Python 3.6 and prior advance after zero-length matches. The gsub() function to search-and-replace skips zero-length matches at the position where the previous non-zero-length match ended, but the finditer() function returns those matches. So a search-and-replace in Python gives the same results as the Just Great Software applications, but listing all matches adds the zero-length match at the end of the string.

Python 3.7 changed all this. It handles zero-length matches like Perl. gsub() does now replace zero-length matches that are adjacent to another match. This means regular expressions that can find zero-length matches are not compatible between Python 3.7 and prior versions of Python.
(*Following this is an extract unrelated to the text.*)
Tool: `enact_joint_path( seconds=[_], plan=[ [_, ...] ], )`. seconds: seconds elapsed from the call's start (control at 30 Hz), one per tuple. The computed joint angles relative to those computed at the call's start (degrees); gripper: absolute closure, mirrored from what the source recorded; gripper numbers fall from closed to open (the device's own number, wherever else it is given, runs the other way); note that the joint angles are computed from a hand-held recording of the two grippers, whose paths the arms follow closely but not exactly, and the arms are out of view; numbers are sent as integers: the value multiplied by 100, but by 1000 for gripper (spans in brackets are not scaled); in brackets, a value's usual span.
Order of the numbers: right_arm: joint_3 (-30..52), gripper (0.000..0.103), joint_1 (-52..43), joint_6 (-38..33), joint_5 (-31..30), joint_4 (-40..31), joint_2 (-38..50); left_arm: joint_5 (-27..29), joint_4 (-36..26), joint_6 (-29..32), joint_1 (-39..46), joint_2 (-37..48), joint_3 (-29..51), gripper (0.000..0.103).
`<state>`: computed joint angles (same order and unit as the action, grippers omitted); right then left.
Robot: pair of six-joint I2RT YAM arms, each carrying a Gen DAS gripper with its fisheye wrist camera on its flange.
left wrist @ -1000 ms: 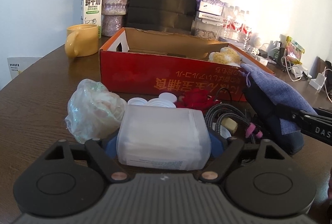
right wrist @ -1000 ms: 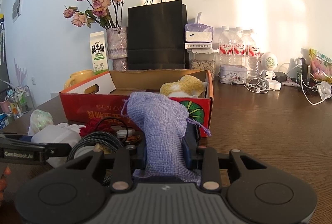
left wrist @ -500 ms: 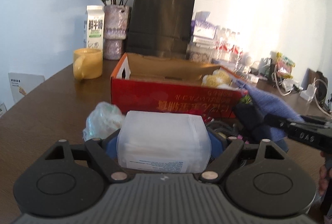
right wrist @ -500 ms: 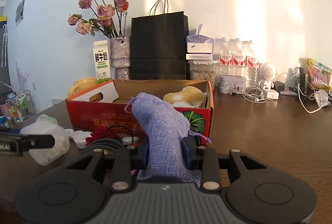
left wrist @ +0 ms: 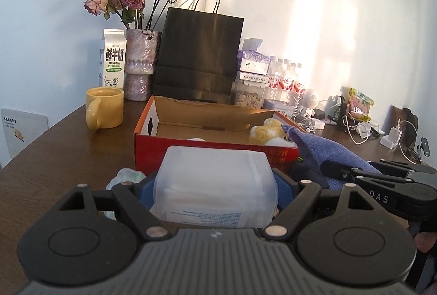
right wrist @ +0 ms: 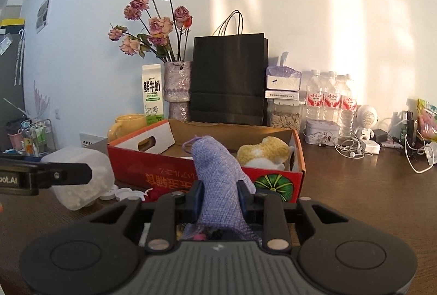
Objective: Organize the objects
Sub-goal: 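Carry the purple bag and white container into the box and open both grippers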
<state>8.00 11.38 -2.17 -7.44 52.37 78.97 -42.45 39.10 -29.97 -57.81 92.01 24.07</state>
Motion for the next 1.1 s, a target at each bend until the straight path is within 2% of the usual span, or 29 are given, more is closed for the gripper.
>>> enact_joint_path(
  seconds=[0.33, 0.6, 0.73, 0.93, 1.1],
  plan=[
    [290, 82, 290, -103, 242, -254, -237, 276, 175, 408, 320, -126, 166, 20],
    [951, 82, 438, -199, 325, -349, 127, 770, 118, 666, 874, 71, 706, 20],
    [1475, 82, 513, -315, 382, -380, 509, 1007, 121, 829, 1256, 307, 1131, 20],
    [2516, 82, 528, -320, 398, -451, 1534, 1333, 139, 921, 1808, 869, 1835, 20],
    [3530, 82, 543, -238, 333, -776, 2395, 1529, -43, 981, 2179, 1502, 2597, 20]
  ],
)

PCRE 8.00 and later and PCRE2 handle zero-length matches like Perl by backtracking. They no longer advance one character after a zero-length match like PCRE 7.9 used to do.

The regexp functions in R and PHP are based on PCRE, so they avoid getting stuck on a zero-length match by backtracking like PCRE does. But the gsub() function to search-and-replace in R also skips zero-length matches at the position where the previous non-zero-length match ended, like gsub() in Python 3.6 and prior does. The other regexp functions in R and all the functions in PHP do allow zero-length matches immediately adjacent to non-zero-length matches, just like PCRE itself.

Caution for Programmers

A regular expression such as $ all by itself can find a zero-length match at the end of the string. If you would query the engine for the character position, it would return the length of the string if string indexes are zero-based, or the length+1 if string indexes are one-based in your programming language. If you would query the engine for the length of the match, it would return zero.

What you have to watch out for is that String[Regex.MatchPosition] may cause an access violation or segmentation fault, because MatchPosition can point to the void after the string. This can also happen with ^ and ^$ in multi-line mode if the last character in the string is a newline.